- **PROBLEM DESCRIPTION**:
Pick out each line of the records in which the word "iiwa" appears.

- **Entries taken from a collection**:
────────
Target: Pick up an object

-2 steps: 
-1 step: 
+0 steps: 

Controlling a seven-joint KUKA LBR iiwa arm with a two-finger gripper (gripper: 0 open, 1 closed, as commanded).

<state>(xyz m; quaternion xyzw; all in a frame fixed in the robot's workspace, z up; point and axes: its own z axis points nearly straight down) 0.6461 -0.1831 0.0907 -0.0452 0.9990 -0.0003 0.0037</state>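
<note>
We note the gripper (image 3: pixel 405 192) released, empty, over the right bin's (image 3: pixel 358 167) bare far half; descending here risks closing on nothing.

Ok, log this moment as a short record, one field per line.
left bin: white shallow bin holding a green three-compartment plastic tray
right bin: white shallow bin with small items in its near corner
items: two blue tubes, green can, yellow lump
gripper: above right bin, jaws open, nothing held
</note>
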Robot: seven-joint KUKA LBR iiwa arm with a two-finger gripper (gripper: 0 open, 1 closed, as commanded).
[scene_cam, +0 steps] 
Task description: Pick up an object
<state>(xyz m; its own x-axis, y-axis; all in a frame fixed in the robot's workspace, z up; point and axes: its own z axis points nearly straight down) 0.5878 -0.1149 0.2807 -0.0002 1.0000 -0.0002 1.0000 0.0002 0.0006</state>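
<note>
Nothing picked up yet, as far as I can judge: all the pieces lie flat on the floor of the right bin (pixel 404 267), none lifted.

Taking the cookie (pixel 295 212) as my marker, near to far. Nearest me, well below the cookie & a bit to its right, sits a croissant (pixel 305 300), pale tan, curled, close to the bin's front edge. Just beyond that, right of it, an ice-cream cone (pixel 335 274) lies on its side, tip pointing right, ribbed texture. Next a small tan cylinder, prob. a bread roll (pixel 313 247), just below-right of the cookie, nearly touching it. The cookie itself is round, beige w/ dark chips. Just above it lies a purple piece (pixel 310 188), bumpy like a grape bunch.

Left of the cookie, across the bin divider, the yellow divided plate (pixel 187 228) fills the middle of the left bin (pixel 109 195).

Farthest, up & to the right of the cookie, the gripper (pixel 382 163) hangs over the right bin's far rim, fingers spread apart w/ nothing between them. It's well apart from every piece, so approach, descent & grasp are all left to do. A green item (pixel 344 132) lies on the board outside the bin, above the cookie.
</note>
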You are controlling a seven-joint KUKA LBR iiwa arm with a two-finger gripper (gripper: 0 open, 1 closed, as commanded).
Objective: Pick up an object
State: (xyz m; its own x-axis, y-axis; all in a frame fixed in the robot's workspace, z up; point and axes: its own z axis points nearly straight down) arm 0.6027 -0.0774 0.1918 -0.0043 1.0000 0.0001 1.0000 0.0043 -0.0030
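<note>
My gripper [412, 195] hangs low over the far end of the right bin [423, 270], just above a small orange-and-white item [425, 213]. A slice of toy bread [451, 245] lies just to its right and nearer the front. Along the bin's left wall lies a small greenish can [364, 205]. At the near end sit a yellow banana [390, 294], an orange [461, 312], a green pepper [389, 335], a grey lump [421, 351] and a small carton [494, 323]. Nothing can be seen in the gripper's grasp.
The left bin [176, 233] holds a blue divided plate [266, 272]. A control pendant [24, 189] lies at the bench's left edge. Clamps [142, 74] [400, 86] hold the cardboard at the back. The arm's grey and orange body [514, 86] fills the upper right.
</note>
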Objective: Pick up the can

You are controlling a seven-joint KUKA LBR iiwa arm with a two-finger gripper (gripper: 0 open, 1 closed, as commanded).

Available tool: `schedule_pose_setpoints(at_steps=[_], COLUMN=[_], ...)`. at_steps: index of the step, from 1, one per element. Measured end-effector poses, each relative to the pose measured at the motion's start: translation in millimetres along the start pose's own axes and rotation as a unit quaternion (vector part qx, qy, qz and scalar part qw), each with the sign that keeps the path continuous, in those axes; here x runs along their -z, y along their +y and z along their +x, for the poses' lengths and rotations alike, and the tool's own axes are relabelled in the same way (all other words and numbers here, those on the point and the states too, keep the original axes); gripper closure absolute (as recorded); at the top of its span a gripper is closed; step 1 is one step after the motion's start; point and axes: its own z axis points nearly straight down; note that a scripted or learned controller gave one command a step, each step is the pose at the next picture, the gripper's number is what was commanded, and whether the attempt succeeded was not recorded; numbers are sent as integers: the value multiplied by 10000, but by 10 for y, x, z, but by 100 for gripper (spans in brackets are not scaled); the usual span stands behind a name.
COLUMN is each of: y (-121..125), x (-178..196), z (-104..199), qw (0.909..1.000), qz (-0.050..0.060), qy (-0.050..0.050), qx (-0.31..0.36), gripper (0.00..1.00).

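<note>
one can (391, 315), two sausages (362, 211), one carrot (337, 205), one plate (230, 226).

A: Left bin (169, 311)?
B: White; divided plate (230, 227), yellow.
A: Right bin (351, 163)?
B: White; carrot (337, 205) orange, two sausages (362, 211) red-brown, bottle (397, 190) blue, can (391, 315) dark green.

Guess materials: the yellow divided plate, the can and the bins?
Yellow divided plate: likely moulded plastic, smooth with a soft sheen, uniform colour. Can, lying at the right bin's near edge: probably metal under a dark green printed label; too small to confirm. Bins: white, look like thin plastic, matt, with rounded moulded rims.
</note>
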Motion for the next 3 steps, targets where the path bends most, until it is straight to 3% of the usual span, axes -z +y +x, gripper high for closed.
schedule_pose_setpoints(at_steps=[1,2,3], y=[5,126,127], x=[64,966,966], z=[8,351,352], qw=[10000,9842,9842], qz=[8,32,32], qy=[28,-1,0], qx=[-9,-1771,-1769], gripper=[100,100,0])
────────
- **YOUR SOLUTION**:
Controlling a seven-joint KUKA LBR iiwa arm with a two-finger gripper (gripper: 0 open, 1 closed, as commanded).
Robot: seven-joint KUKA LBR iiwa arm with a two-finger gripper (gripper: 0 open, 1 closed, as commanded).
You are controlling a seven-joint KUKA LBR iiwa arm with a two-finger gripper (gripper: 0 open, 1 closed, as commanded).
You are controlling a seven-joint KUKA LBR iiwa arm with a two-finger gripper (gripper: 0 open, 1 closed, as commanded).

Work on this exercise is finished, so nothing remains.